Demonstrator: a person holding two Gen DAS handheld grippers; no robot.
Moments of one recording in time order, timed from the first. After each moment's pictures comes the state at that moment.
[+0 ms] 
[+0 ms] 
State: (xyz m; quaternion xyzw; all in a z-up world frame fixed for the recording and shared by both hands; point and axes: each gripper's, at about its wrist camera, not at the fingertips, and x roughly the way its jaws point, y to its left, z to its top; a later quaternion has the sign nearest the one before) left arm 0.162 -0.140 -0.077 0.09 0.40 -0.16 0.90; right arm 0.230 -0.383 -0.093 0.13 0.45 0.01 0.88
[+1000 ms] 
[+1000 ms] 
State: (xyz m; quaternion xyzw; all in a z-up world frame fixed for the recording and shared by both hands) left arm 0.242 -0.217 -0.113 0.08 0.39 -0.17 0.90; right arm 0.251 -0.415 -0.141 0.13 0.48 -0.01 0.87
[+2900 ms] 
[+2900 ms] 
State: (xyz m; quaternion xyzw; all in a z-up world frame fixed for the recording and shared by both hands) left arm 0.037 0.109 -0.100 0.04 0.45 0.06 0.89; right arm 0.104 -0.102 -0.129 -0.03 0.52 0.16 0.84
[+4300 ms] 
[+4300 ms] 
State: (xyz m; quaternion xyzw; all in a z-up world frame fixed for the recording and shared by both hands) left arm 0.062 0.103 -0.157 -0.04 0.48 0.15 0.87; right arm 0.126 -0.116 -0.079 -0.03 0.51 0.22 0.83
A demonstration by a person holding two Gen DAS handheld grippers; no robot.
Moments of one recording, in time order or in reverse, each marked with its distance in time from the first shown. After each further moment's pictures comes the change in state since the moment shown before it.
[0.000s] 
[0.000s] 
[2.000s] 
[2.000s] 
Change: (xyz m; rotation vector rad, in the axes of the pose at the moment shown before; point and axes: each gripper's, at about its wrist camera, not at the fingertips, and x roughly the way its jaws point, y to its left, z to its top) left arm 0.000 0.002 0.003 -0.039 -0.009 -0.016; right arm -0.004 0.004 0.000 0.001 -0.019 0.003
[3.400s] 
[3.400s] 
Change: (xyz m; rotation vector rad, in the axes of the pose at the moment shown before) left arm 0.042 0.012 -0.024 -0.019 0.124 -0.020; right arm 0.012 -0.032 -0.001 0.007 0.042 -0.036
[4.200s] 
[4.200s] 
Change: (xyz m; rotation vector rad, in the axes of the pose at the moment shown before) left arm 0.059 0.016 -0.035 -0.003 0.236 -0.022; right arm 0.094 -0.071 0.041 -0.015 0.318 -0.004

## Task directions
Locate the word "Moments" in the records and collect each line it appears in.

## Answer to the problem
Moments of one recording in time order, timed from the first. After each moment's pictures comes the state at that moment.
Moments of one recording, in time order or in reverse, each marked with its distance in time from the first shown. After each further moment's pictures comes the change in state since the moment shown before it.

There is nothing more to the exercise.